Buell had some great innovative designs too, but you could tell that was all Erik and not the motor company. I wasn't surprised when the split happened.


What many don't know about the shuttering of Buell is that it happened while HD was in the process of receiving over a billion in TARP money. This information was kept secret for over a year. Harley had something like ~6000 employees at the time. Buell operated on ~100. It seemed like a ludicrous move; like it had to be political.


If you're looking for innovative motorcycling, gotta look at a sportbike. HDs are for people who love cruisers, a genre defined by rat bikes and self-made bikes, but for people with money. (Not knocking on rat bikes, though, those things are awesome)


I asked myself the same question, and did read some papers, but could not find a recent comprehensive survey on automatic fuzzy rule generation (I admit I gave up after ~15 minutes).

What I found did not convince me that it would fare better than an off-the-shelf (somewhat) non-interpretable statistical supervised learning algorithm.

It can be a nice way of bootstrapping the rule writing process, or to go the other way : to discover and analyze new expert knowledge by looking at the rules.

But performance-wise, I would go the machine learning way anytime.

Also, Inverse Reinforcement Learning seems to be very promising : one guesses the reward function by observing the expert acting.

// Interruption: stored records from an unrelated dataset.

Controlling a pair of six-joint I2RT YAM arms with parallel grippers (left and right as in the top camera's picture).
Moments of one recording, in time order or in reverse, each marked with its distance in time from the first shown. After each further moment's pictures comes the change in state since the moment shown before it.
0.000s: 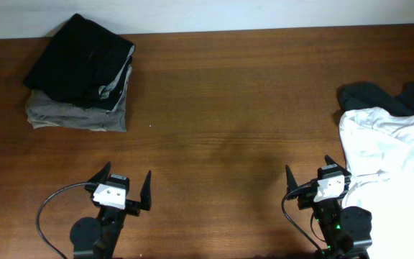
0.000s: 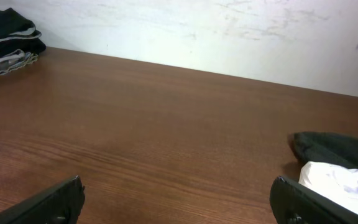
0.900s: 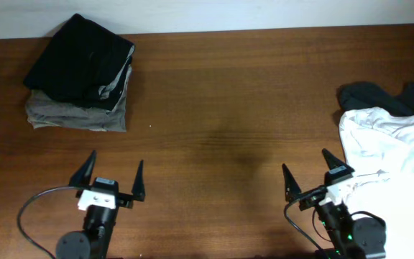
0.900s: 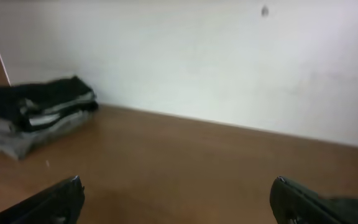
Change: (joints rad) left arm 0.000 0.050 0.143 0.174 -0.021 0.000; right arm 0.000 0.016 0.121 0.078 -0.151 0.087
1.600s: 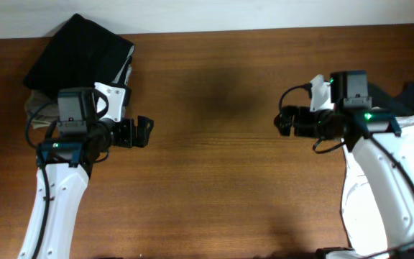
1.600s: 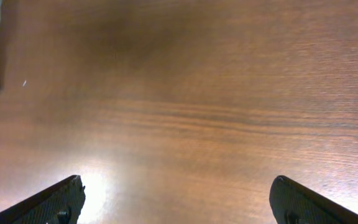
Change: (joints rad) left arm -0.001 1.200 0.884 -0.691 0.125 0.014; right arm -0.074 1.392 1.005 -0.719 -0.076 0.159
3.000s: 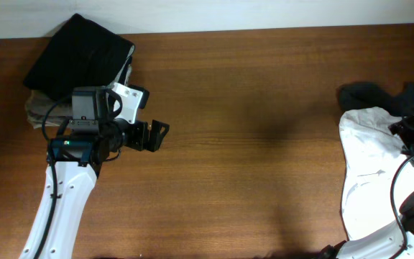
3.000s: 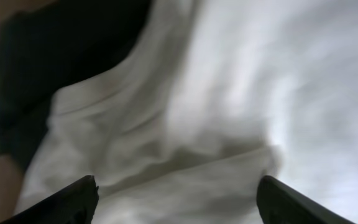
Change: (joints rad) left arm -0.076 0.012 0.000 0.008 0.082 0.049; right arm -0.822 0.510 0.026 0.417 -0.007 0.103
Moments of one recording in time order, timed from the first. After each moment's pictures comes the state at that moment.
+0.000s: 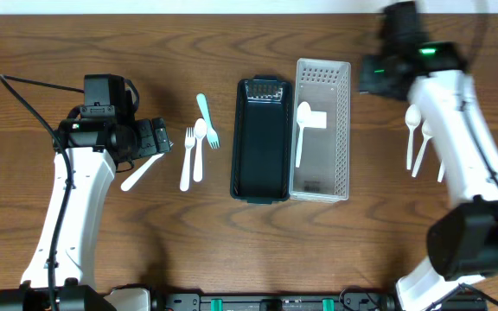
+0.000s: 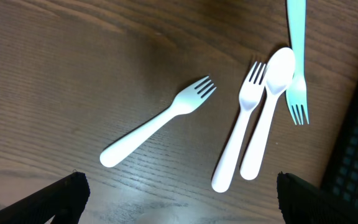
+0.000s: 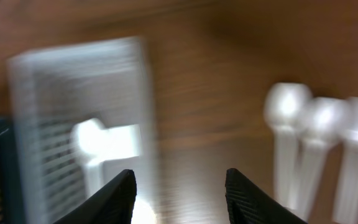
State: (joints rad) left arm 0.03 1.43 1.17 -0.93 0.00 -0.20; right arm 0.05 1.81 1.71 -1.02 0.07 0.31
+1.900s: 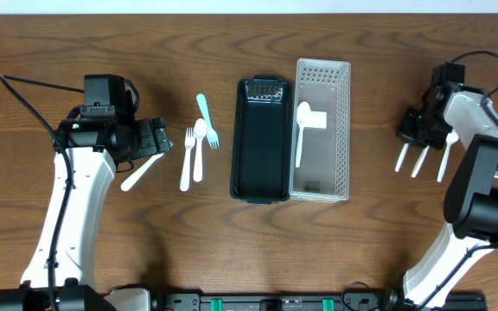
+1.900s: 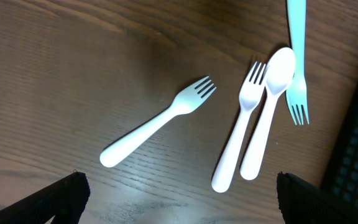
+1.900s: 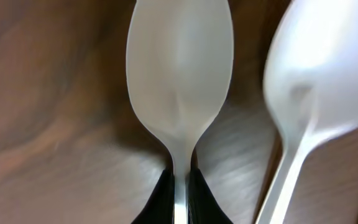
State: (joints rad) left arm 0.03 1.43 1.17 -0.93 0.00 -0.20; right arm -0.22 2.04 1.39 -0.83 -0.05 0.26
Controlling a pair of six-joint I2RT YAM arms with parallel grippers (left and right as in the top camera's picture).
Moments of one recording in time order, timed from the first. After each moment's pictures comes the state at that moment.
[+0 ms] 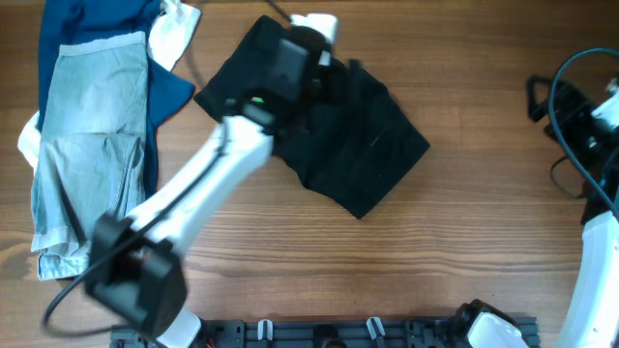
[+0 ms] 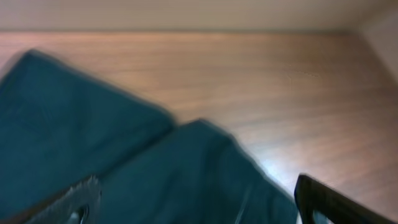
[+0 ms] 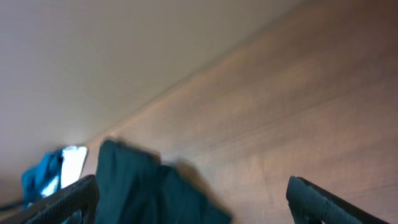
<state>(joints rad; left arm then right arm) -0.52 1.73 1.46 -0.37 0.00 -0.36 -0.52 1.20 1.07 -0.48 -0.61 0.29</state>
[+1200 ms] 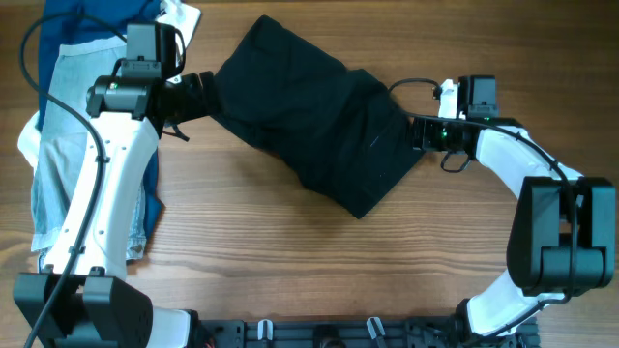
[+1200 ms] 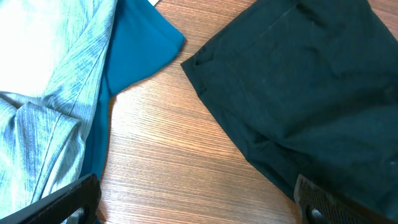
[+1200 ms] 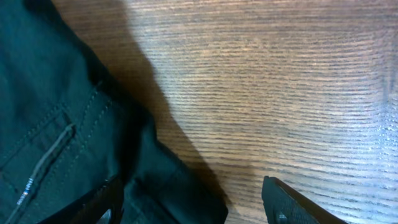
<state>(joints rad) -0.07 1.60 1.47 -0.94 -0.09 -0.30 -0.02 1.83 1.03 -0.32 -0.18 0.05</state>
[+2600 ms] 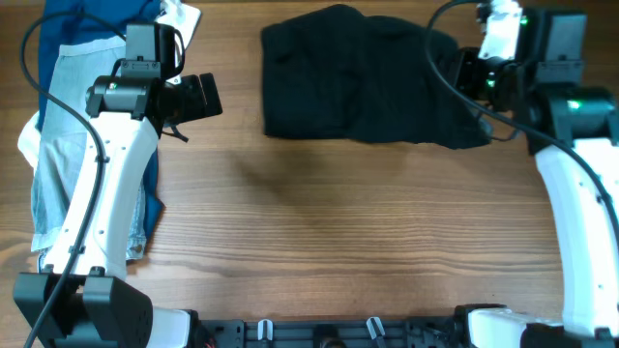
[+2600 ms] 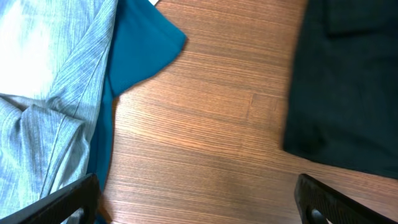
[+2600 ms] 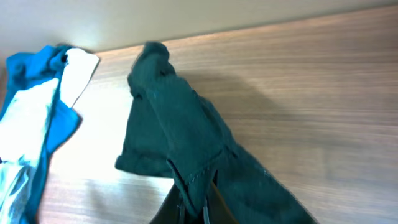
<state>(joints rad) -0.07 1.60 1.47 -0.95 -0.10 -0.27 0.04 1.44 1.57 -0.88 -0.25 0.18</state>
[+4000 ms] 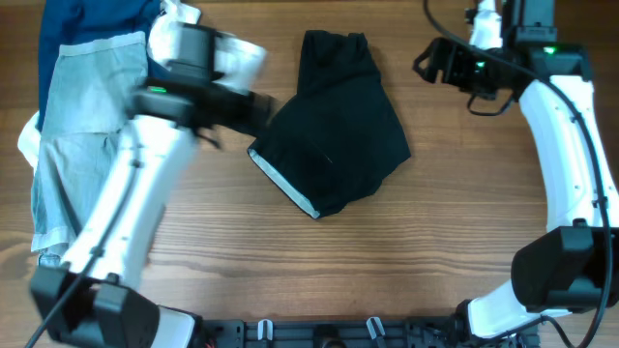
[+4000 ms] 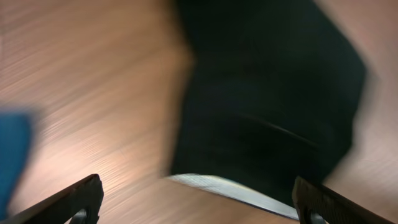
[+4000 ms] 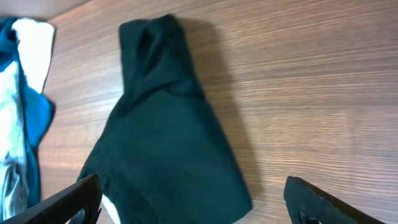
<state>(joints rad) -0.31 1.61 1.47 -0.90 0.16 0.17 -0.04 1.75 1.66 -0.94 -0.36 0.21</state>
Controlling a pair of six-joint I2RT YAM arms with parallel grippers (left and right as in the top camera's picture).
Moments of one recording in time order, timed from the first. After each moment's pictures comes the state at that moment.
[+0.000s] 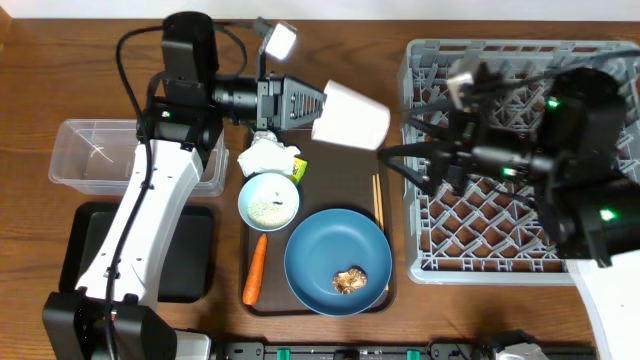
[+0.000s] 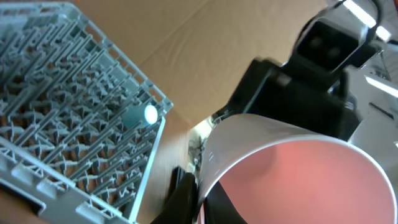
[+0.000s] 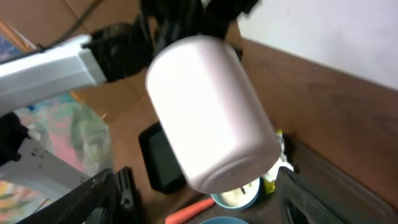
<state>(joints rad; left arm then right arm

I imagine there's probably significant regulatory constraints into the interpretability of any models generated to run combat weapons platforms, even if just in a simulation. Deviations from a norm during times of war due to needing to chase after additional data or testing hypotheses might be considered a significant demerit to the model. Alternatively, formalizing these rules may be helpful for instructing new pilots or adhering to existing rules-of-engagement.


Quinlans https://en.wikipedia.org/wiki/C4.5_algorithm is somewhat popular for similar tasks, it allows to build decision trees from data that are conceptually similar to such fuzzy rules, and the rules can be human-readable so they can be really powerful after expert review.

For example, a very specific condition can either mean that this particular condition is useful, or that simply the training data happened to have those particular instances of a more general condition - and a human expert can usually easily decide which rules need to be extended for proper generalization beyond your training data, but the automated generation helps identify factors that the expert could recognize, but wouldn't think of if doing it themselves from scratch.


Thanks for the ref !


I'd like to double-click on that comment. :) If you're ever interested in writing more about that, I'd upvote it.


Yeah it was weird working with guys named 'Roadkill' and 'Slash'. Nice as could be. Terrific riders.


what, what is fuzzy logic model? From parent post, it seems to be a like data learning, but manually?


It's an approach to AI that allows you to generate rules based on probabilistic logic (0.0-1.0) rather than strictly boolean true/false (1 or 0). The applications are used in tons of different systems from medical diagnostics tools to washing machines.

The plus side is that it allows you to make systems that can be tweaked using trial and error to handle cases that would require very complex logic otherwise. The down side is that alot of the time the systems aren't provable the way other types of logic are, and they can be a pain to debug.